The Intergovernmental Authority on Development (IGAD), a regional bloc for East Africa, said in a statement it had called the two-day meeting to “develop a clear roadmap” for the formation of the government, and tackle “pending tasks of the agreement

Government has insisted the meeting must focus on how to push forward with the formation of the unity government, while Machar’s camp wants a delay of six months to resolve issues such as security for his return.

According to Kiir’s spokesman Ateny Wek Ateny ,the president would be represented by members of his negotiating team.

However observers say that crucial steps envisioned in the deal such as establishing a unified army and discussing security control of the capital have yet to take place.

“We would like to see an extension being agreed upon by the parties, but we would also like to see that the government is committed politically and resources wise, so that we implement the activities in the agreement,” senior SPLM-IO member Kang Pal Chol told AFP.

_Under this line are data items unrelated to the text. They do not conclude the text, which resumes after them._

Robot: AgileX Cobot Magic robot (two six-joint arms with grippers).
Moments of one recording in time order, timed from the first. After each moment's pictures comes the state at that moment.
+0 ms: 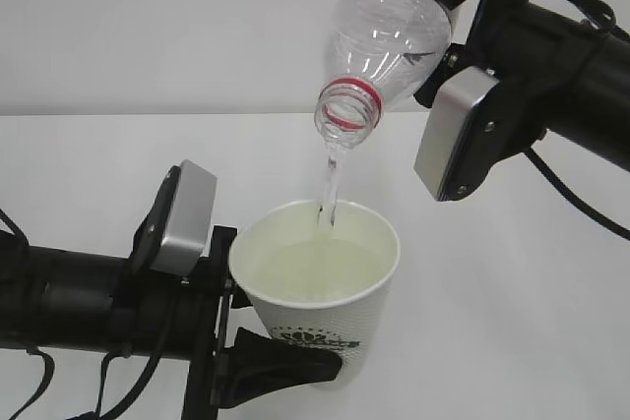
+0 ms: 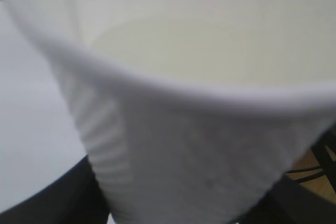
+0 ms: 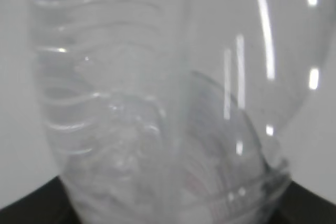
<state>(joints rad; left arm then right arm) -0.53 1.80 -0.57 1.14 -1.11 -0.47 0.39 1.47 -0.68 -0.52 -0.94 -1.28</state>
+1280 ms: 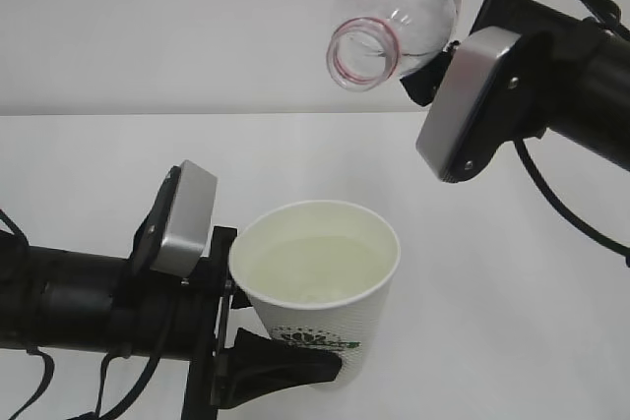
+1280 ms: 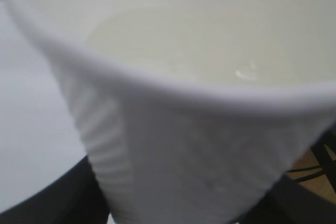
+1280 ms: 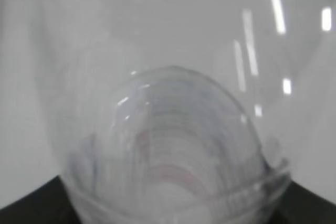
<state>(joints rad) -0.53 1.80 -0.57 1.14 -1.11 -0.47 0.39 1.47 -0.68 -0.51 -0.95 -1.01</state>
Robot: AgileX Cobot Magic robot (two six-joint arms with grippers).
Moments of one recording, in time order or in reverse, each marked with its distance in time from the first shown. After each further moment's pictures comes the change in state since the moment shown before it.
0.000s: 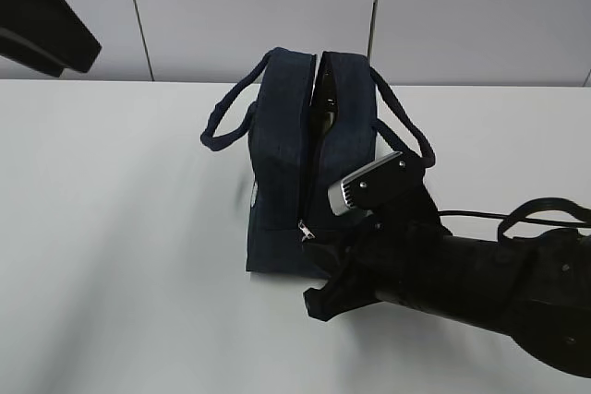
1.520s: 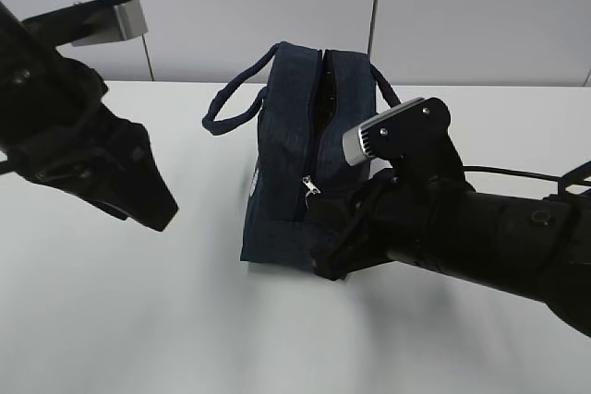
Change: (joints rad) left arm -0.160 0.099 0.242 0.037 -0.143 0.044; right arm 0.000 -0.171 -0.028 -0.006 0.120 0.000
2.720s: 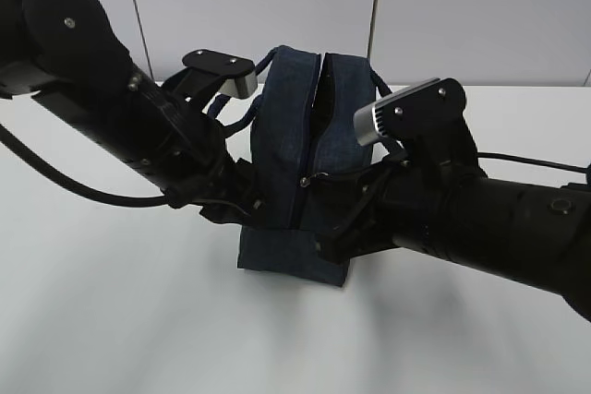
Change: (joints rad) left arm -0.128 0.264 0.025 -0.048 -0.489 0.228; right arm 0.000 -0.058 0.000 0.017 0.010 0.000
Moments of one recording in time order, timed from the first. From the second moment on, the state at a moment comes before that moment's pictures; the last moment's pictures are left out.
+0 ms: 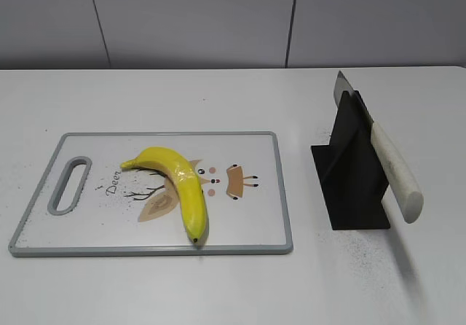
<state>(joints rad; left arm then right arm) 0.01 0.03 -0.48 -0.12 1.10 0.26 0.43 0.59 -0.63 -0.08 0.85 0.19</state>
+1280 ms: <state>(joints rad) 0.01 0.03 -0.48 -0.12 1.10 0.26 0.12 -0.01 -0.50 -0.05 1.04 0.07</state>
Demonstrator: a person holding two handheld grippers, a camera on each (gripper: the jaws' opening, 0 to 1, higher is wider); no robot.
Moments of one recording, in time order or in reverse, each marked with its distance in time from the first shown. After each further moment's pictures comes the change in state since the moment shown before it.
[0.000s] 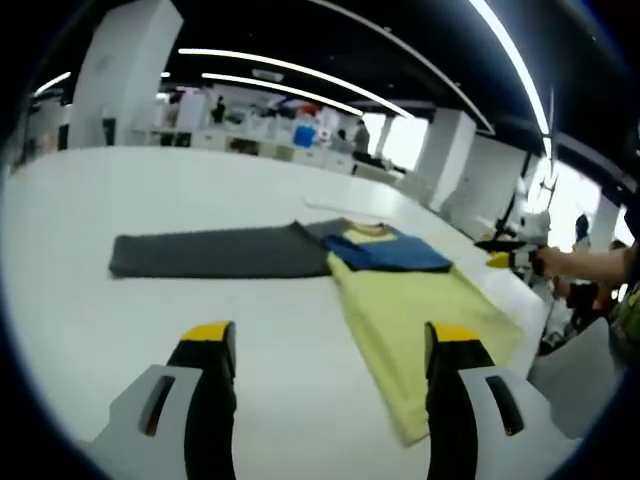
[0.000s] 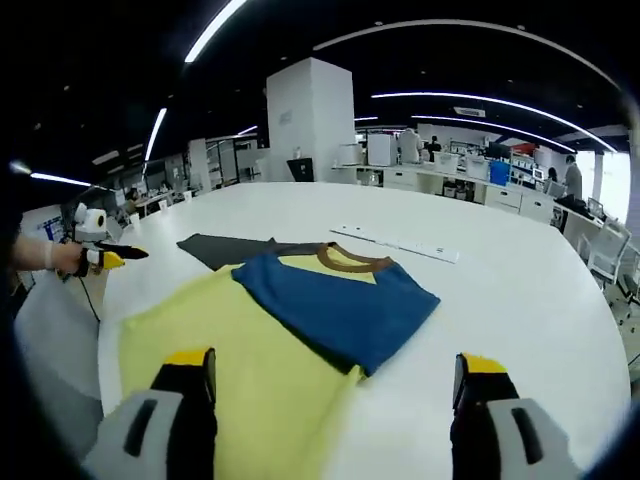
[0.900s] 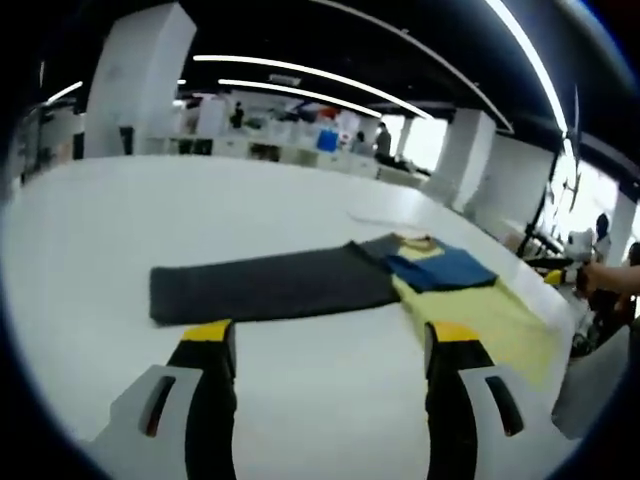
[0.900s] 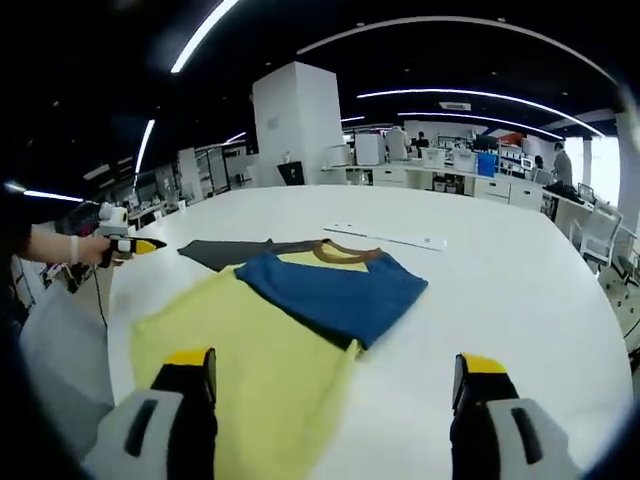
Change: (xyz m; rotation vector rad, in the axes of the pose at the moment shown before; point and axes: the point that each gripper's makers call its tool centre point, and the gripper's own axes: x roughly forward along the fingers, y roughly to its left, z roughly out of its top) left arm 0.026 0.086 0.033 0.063 0.024 0.106; right arm -0.025 0.000 -0.012 0.050 -0.003 -0.025
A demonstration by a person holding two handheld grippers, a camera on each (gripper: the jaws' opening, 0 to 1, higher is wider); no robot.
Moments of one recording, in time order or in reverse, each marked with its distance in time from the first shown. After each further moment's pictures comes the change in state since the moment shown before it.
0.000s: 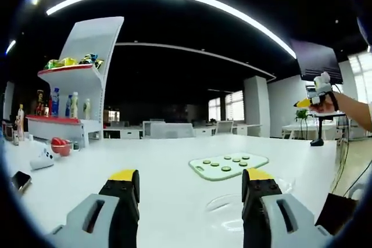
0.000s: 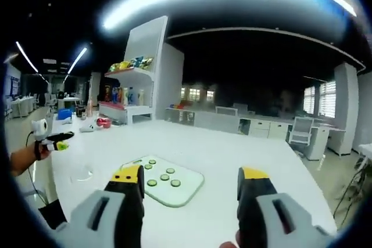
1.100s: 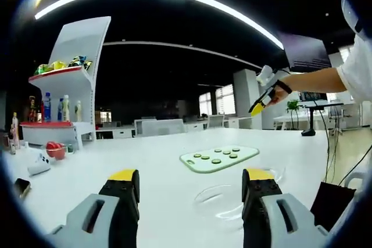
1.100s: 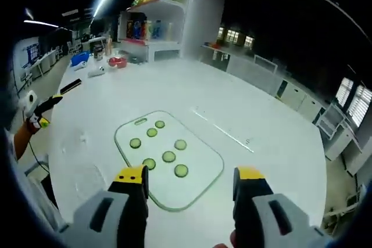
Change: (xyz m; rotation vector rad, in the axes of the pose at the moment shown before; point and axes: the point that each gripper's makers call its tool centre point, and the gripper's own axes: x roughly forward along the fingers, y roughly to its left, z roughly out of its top) left arm -0.010 -0.018 -0.005 0.043 0.028 -0.058; right arm 0.154 0.044 -0.048 -0.145 0.493 0.238
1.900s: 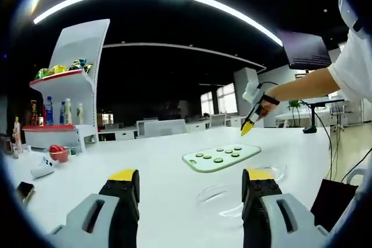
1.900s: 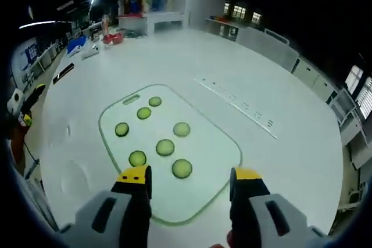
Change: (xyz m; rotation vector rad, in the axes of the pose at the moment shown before) left arm -0.004 0.003 0.001 0.024 0.002 0.022; right arm 0.071 0.019 -0.032 0.023 0.150 0.066
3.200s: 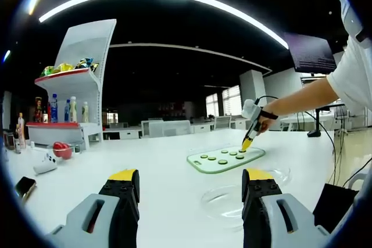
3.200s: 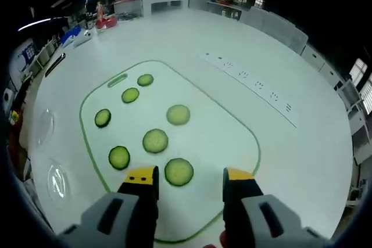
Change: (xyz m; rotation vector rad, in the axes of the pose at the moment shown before) left arm -0.001 0.006 -0.001 -0.030 -0.008 0.034; right arm 0.057 -0.012 -0.023 0.006 0.116 0.019
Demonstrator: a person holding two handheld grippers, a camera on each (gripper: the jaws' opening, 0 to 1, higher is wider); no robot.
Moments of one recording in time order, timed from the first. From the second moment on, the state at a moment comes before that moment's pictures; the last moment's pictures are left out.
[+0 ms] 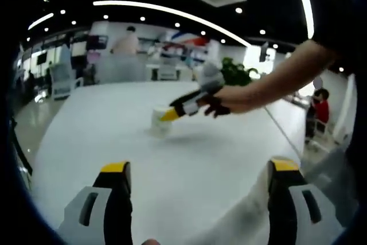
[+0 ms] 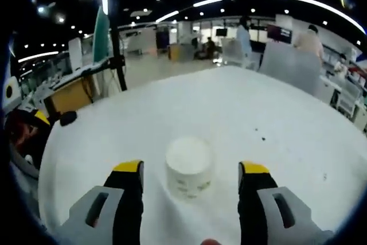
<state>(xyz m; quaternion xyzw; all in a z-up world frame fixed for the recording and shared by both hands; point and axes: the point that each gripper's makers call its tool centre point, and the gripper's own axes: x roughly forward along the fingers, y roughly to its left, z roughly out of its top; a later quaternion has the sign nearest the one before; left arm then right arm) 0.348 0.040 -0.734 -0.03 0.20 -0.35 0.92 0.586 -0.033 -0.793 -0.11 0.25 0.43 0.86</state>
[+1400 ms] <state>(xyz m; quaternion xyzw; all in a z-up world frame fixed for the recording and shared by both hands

“For now we believe we will reach a consensus,” he said, adding that Machar would attend the meeting in Addis Ababa.

President Salva Kiir, rebel leader Riek Machar and a handful of other groups inked the peace deal in September 2018, the latest in a long line of efforts to end a devastating conflict now in its sixth year.

The Addis meeting comes just days after it was revealed Kiir had hired an American lobby firm to block the formation of a hybrid African Union-South Sudan court to try war crimes, stipulated in the peace agreement.